The value of Kevin De Bruyne. De Bruyne joined Man City in August from VfL Wolfsburg for $85 million, making him the most expensive player in Man City history, after the 24-year-old Belgian led the Wolves to a second-place Bundesliga finish last year while scoring 10 league goals and tying the Bundesliga record for assists with 20 – and was named German Player of the Year.
Manchester City struggled to stay in the Premier League title hunt without ‘KDB’ after he went down with a knee injury in early February, losing four out of the seven matches De Bruyne missed, tying another (City has 11 wins, five losses and five draws in the EPL when De Bruyne plays since his arrival).
De Bruyne missed both of City’s games against Dynamo Kiev in the round of 16, but he scored two of the three goals against PSG, the first in Paris in just his second game back from injury.
And with the game in Manchester finding the Champions League semifinals hanging in the balance, De Bruyne's composure at the top of the box found the back of the net, which meant a toothless PSG needed two goals in less than 15 minutes.

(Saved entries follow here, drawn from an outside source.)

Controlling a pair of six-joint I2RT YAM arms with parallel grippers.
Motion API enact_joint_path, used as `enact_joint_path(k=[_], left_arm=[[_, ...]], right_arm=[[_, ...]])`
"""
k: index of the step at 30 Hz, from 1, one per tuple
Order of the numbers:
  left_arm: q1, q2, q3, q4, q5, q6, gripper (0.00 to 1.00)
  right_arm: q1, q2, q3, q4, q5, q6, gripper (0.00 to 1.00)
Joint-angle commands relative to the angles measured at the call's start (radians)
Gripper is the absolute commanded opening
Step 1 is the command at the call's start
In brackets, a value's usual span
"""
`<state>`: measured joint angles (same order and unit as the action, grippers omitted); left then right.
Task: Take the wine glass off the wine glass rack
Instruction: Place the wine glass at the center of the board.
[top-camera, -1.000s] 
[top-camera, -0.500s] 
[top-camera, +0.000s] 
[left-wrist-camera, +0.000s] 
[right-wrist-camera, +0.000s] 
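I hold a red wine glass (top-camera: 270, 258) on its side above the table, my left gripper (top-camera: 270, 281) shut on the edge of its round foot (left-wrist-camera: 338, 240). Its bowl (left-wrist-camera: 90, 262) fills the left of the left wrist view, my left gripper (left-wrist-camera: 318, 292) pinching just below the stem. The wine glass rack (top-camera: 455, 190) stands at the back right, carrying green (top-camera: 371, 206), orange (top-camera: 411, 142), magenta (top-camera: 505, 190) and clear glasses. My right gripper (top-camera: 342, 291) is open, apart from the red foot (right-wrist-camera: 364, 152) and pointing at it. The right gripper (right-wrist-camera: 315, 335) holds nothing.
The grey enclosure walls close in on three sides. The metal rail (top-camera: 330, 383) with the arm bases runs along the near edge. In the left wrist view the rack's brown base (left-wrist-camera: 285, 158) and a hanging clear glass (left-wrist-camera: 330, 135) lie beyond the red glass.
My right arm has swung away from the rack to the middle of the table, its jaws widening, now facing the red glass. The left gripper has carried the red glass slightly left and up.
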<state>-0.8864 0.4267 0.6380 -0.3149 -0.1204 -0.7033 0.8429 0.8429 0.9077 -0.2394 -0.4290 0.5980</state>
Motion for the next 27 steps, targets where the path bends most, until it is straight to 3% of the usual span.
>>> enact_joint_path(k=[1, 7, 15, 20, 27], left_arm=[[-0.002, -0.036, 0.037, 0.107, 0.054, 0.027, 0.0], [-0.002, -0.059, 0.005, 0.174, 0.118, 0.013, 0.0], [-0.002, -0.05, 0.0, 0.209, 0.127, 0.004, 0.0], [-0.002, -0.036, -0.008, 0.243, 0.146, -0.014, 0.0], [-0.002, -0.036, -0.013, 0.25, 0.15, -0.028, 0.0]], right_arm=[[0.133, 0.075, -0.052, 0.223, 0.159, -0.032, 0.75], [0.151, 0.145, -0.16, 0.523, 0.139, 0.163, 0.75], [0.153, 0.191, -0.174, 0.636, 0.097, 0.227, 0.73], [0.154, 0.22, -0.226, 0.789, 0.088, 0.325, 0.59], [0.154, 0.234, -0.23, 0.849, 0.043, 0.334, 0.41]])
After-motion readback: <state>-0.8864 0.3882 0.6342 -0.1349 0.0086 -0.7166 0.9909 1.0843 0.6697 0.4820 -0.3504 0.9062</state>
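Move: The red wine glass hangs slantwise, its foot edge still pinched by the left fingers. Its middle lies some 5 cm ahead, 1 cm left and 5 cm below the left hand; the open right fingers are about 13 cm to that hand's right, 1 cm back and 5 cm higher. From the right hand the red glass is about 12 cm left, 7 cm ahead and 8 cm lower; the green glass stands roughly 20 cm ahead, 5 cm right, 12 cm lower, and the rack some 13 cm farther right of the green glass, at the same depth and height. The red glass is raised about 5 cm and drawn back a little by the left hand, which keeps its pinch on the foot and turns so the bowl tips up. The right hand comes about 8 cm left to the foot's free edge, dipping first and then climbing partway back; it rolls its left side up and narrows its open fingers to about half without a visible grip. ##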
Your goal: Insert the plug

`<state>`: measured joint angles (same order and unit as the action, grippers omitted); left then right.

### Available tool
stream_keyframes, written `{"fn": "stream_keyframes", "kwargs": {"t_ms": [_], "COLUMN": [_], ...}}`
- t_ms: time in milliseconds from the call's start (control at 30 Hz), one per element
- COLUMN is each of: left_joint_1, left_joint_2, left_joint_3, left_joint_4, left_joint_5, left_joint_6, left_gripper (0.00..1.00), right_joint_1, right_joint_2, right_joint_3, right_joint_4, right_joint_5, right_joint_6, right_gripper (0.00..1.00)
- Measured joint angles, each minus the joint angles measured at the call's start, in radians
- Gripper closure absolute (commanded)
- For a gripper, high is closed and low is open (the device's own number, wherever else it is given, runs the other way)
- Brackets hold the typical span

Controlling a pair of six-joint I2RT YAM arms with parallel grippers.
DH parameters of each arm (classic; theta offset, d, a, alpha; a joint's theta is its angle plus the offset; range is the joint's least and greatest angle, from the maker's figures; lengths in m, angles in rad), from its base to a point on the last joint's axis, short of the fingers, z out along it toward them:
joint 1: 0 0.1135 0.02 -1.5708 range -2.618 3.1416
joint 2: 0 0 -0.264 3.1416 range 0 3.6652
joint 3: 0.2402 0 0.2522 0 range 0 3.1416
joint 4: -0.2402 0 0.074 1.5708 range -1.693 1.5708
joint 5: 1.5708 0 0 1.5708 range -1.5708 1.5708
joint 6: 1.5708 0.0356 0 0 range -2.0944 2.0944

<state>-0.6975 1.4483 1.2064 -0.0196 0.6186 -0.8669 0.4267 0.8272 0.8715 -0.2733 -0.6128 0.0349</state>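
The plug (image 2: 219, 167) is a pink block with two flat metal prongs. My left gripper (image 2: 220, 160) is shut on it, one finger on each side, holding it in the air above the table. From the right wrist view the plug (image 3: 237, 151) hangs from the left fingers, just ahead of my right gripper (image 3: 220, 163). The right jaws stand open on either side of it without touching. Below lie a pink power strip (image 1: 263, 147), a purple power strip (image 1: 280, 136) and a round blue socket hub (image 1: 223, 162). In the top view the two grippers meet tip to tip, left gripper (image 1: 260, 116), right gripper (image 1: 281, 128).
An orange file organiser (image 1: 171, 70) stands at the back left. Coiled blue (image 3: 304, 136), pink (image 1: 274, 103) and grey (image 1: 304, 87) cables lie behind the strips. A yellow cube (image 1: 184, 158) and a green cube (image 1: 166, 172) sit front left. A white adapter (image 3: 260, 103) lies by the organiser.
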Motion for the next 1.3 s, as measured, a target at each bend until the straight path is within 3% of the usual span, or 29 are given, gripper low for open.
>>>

The timing of De Bruyne's strike was remarkable, as it came seconds before Cristiano Ronaldo knocked De Bruyne’s former team out of the Champions League in Spain's capital with his third goal -- the hat trick perhaps the most clutch performance by Ronaldo of his entire career -- finding that quarterfinal also ending 3-2 on aggregate, in much different fashion. Madrid roared back for a 3-0 win in Spain after losing the first leg, 2-0, in Germany.
The Wolfsburg team that Ronaldo knocked out had been led by De Bruyne to second place in Germany only a season ago, but without him, the Wolves are currently eighth in the Bundesliga -- and 29 points behind second-place Borussia Dortmund.
De Bruyne's goal to make it 3-2 on aggregate, and carry Man City to its first ever European Cup semifinal, came in the 76th minute -- Ronaldo's goal to lift Madrid, looking for its 11th European title, came in the 77th minute.
Now they await Wednesday’s combatants.